**Exercise requirements**
Copy the lines below, please, starting with the one that contains "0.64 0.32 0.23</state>" and ending with the last. Pictures stay out.

**Information shown**

....................

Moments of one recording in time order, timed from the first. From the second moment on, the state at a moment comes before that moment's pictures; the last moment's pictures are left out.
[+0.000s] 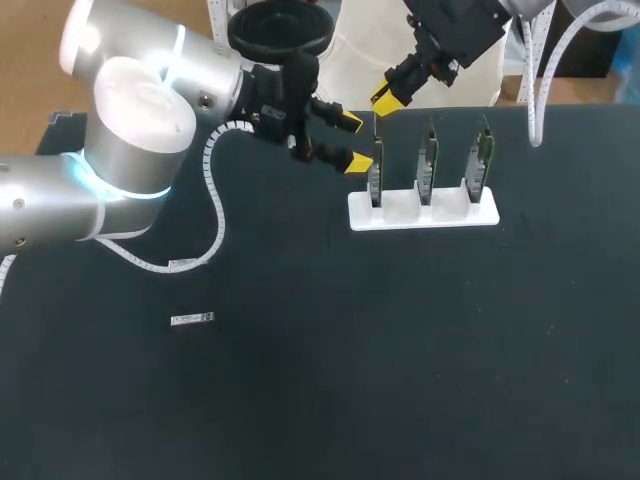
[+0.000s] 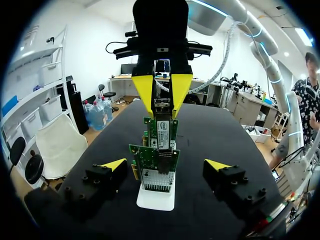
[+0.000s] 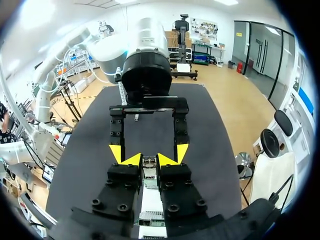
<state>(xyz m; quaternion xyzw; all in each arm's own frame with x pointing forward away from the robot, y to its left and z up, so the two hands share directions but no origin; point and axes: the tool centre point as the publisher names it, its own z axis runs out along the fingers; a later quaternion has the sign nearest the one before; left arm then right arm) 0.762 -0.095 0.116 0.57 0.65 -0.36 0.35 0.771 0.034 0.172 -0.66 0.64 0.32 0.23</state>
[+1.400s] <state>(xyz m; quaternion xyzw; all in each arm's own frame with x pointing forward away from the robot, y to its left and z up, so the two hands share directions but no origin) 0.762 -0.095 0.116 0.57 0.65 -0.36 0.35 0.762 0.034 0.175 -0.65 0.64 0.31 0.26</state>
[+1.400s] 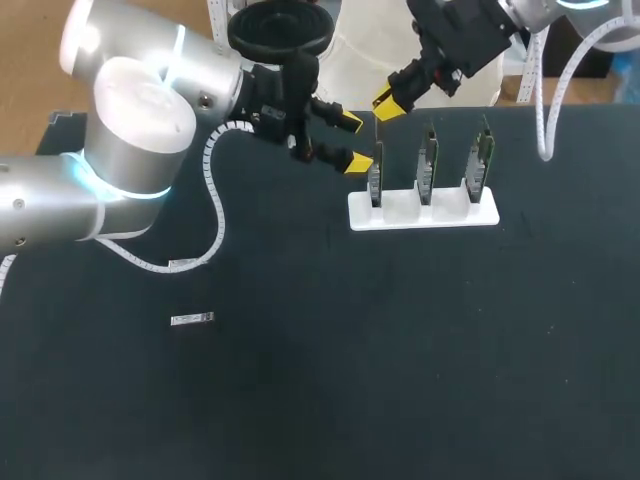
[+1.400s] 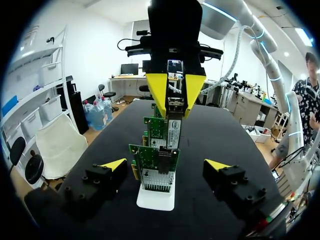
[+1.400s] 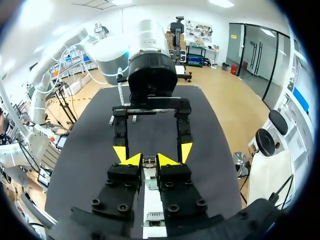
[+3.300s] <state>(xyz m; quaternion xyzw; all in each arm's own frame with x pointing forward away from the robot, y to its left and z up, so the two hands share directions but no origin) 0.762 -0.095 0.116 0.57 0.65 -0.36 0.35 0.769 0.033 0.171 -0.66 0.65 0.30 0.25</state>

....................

**Your solution**
<state>(xyz m; quaternion xyzw; all in each arm's own frame with x pointing forward away from the robot, y to its left and z up, so the two hands share directions but no origin; point and axes: the tool centre point as the publisher names it, its own z axis runs out along the fingers; a later quaternion has the sign nearest the one before; left arm then right arm) 0.762 -0.095 0.116 0.57 0.65 -0.36 0.35 0.771 0.034 0.172 -0.66 0.64 0.32 0.23</state>
[+1.400s] <state>(xyz m; quaternion xyzw; all in each arm's own frame with x pointing forward away from the robot, y to its left and z up, so the two hands share directions but no origin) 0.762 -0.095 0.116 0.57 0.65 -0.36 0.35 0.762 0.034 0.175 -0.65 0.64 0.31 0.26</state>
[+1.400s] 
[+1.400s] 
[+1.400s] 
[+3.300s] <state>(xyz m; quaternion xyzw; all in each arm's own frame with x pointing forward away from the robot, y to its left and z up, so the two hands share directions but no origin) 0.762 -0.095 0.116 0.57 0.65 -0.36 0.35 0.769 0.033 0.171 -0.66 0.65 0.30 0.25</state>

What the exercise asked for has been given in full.